Although public listings remain one of the most attractive exit routes in the global private equity industry, the converse has historically been true in African private equity.

Fragmented regulation, political uncertainty, underdeveloped capital markets and low levels of market capitalisation compared to the developed world, result in low usage of IPOs as a private equity exit route – only 3% of all 98 private equity exits in Africa during 2017 – 2018 took place through IPOs.

Despite the aforegoing, Vivo Energy’s IPO on the Premium Segment of the London Stock Exchange in 2018, with a secondary inward listing on the Johannesburg Stock Exchange, and the launch by Jumia (the largest e-commerce operator in Africa) of its IPO on the New York Stock Exchange in 2019 indicate that viable IPO options do exist.

A number of initiatives have been introduced to improve the attractiveness of IPO markets,  including: 

(i) the East Africa Community stock markets integration project, 

(ii) the introduction of the Growth Enterprise Market Segment by the Nairobi Securities Exchange; and 

(iii) new mechanisms to trade and settle ordinary shares of London listed or dual-listed Nigerian companies. 

As such initiatives come to fruition, we expect that exit options on a limited number of exchanges will become more viable.

Increasingly sophisticated features and capital structures 

  1. Equity and debt instruments

The illiquidity of domestic capital markets, as described above, presents challenges for companies seeking funding. The small size and conservative nature of many African banks has resulted in African private equity deals being significantly less leveraged than equivalent deals in the developed world. 

Accordingly, the primary source of funding in African private equity has historically been equity finance with a simple capital structure.

As the market matures and aims to close the funding gap, mezzanine debt is becoming a key component in the capital structures of African companies, and there are a number of dominant South African funds in the mezzanine debt market. 

While specific forms of ‘mezzanine debt’ in a European context are generally clearly defined, in African countries it refers more broadly to subordinated debt or unsecured senior debt.

A number of private equity funds have raised credit funds specifically targeting these types of investments in Africa. Going forward, we expect to see an increasing number of such funds being established.

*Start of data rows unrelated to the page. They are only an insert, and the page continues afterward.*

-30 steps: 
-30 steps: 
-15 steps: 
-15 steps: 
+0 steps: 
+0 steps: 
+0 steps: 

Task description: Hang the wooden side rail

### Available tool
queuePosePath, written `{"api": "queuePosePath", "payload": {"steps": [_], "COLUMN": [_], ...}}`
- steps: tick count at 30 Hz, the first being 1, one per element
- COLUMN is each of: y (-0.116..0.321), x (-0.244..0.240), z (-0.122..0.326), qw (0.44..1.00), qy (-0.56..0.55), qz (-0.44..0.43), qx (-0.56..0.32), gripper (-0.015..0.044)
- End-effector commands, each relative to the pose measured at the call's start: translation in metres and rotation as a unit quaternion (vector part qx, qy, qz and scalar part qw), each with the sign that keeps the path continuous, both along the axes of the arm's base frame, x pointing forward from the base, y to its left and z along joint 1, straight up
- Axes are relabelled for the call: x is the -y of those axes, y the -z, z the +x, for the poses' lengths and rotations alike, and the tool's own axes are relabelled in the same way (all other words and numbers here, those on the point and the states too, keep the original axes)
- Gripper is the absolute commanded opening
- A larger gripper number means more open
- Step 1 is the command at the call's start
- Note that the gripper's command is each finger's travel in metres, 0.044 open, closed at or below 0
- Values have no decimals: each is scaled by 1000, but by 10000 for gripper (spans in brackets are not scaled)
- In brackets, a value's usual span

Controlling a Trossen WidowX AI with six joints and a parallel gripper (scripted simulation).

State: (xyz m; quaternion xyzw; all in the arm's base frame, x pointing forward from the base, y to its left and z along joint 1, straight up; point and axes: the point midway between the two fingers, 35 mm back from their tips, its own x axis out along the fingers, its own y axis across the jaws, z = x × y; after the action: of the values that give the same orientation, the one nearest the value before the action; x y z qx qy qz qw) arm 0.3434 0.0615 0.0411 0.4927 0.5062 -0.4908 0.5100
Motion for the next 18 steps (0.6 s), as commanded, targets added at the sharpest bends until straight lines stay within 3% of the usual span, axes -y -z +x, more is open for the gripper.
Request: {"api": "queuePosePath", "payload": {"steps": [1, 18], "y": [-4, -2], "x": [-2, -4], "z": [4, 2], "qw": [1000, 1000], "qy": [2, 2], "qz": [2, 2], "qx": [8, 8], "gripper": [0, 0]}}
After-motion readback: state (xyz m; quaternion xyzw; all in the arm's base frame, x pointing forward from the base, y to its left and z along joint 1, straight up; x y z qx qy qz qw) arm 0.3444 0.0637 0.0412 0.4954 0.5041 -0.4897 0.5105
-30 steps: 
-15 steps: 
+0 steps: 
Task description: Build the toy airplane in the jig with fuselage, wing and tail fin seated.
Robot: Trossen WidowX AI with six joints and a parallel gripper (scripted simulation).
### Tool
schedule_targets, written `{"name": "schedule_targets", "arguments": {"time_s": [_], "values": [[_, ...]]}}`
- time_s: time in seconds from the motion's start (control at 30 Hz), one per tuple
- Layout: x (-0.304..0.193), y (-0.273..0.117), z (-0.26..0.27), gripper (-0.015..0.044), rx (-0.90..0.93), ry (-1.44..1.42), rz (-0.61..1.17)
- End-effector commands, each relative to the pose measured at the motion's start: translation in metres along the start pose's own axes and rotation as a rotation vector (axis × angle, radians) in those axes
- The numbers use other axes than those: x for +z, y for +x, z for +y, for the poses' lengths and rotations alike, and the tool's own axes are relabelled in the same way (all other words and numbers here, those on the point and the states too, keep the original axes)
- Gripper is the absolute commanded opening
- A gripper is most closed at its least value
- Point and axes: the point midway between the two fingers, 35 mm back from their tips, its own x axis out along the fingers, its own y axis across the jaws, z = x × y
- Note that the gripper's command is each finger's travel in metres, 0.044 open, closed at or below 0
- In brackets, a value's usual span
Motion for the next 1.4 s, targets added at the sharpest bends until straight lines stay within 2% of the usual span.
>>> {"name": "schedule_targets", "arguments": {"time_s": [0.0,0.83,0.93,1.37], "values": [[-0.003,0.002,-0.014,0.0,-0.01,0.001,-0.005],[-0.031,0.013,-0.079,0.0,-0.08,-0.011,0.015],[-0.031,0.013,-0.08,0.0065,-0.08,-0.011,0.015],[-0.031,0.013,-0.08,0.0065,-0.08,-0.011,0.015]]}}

The challenges posed by the African financing market and the increased complexity of companies’ investment needs, means that we also expect to see an increase in the use of tiered capital structures, with a broader range of share classes and debt instruments, including convertible instruments, loan notes, warrants, high yield instruments, and payment in kind notes.

  1. Warranty and indemnity insurance

Private equity has been a driving force in the increased use of warranty and indemnity (“W&I”) insurance on global M&A transactions, particularly on the buy-side. Such policies are beneficial for buyers with limited recourse against sellers who have poor covenant strength. It also allows private equity and institutional sellers to achieve a clean break and distribute proceeds to their Limited Partners.

Historically, insurers’ have been wary of emerging markets, however, AIG reports that this is a growing area. Before offering W&I insurance, insurers assess the legal, political and regulatory risks in the relevant jurisdiction, and reflect the level of risk through pricing and exclusions. 

We expect that the trend to take out W&I insurance, and the increased appetite to underwrite W&I policies on African private equity transactions, will continue.


Despite some recent headwinds in certain African regions and sectors, the outlook for private equity investments in the continent is undeniably positive.

According to a 2018 AVCA report, 53% of limited partners interviewed indicated that they plan to increase their allocation to private equity in Africa over the next three years, with limited partners, overall, indicating their belief in the long-term attractiveness of Africa; especially, when compared with developed markets.

KENNETH BARRY is a Partner and PREETI NANA is an Associate at White & Case LLP, London, UK.